These are chat archives for FreeCodeCamp/DataScience
discussion on how we can use statistical methods to measure and improve the efficacy of http://freeCodeCamp.com
Hmmm interesting. In the middle of watching this video (set at the right place for my comment) and the person being interview defined a black box model as
"models people pre-create like linear regression, random forests, or neural networks".
Things might be better these days for interpreting neural networks (and thus making them less black box-ish), but at least for linear regression and random forests, it is fairly clear on what they are doing and you can make inferences on what the data is telling you and why.
The person does mention that you can't just put data into models (which I agree with) and he might be confusing that concept with a true black box, which will just give you an answer without much interpretation or understanding on how the answer was obtained.
Side comment, this misunderstanding may be a result of easy access to tools (e.g. scikit-learn) where you just put in some function and it'll give you an answer unless you dig around a little bit to see if that result will give you some more information on how it comes up with the result.
Hmmm... interesting... I think that author might not know exactly why he referred to, but I would say he is still right even for how linear regression is used these days.
On how I see it, the "black box" the author seems to refer to is not the linear regression, but the method you select to solve it. Nowadays usually those methods are based on heuristics.
For example, @erictleung, in my times studying statistics I was taught heuristics to solve the linear regression, known as the stepwise methods.
However they were heavily criticised. Because they are heuristics, they usually select variables that don't suggest any phenomenological explanations.
There are several reasons for that lack of "explanation power".
One is by applying incorrect models (eg. using a linear model like linear regression to explain a more complex model). The other is the data (data is not necessarily the best representation of the "phenomenon").

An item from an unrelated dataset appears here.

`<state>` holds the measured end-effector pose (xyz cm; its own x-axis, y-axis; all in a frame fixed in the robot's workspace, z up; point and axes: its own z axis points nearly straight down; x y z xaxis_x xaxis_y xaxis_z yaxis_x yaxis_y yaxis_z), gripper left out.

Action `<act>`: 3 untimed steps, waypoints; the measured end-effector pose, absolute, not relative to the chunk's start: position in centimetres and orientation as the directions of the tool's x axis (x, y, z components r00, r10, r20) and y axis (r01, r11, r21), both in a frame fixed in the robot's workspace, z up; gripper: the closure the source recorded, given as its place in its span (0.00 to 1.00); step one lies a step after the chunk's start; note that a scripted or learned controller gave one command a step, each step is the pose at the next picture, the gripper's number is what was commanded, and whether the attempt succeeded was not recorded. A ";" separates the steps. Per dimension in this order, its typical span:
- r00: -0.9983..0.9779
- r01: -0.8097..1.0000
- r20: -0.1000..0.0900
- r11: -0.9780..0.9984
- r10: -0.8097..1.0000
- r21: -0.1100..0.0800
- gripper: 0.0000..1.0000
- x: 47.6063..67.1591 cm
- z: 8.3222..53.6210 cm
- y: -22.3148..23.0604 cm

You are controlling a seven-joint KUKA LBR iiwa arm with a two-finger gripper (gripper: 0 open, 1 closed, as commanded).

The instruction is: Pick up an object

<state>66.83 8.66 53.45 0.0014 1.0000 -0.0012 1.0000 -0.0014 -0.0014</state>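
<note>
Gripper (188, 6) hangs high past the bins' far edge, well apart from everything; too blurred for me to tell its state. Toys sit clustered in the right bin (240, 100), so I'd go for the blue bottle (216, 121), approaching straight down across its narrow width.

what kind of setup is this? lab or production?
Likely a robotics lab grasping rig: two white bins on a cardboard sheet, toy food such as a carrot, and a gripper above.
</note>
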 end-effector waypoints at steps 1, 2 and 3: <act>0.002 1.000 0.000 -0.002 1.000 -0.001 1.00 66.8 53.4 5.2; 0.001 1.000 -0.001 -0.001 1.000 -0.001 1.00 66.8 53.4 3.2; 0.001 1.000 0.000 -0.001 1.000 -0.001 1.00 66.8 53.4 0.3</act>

The fact is that we were usually asked to forget about applying heuristic models and to apply "common sense" in the selection of the variables that better adjust to the phenomenon (aka the model).
It is my impression that using common sense is not a usual practice these days though. Countless people just apply heuristic methods without a critical evaluation of their results. They are not taught to be critical to their results.
This is probably why many descriptions of a good data scientist also stress the need the data scientist being expert in the field (= "common sense"). As @erictleung noticed, being master in applying the methods of sk-learn might not be enough to become a good Data Scientist.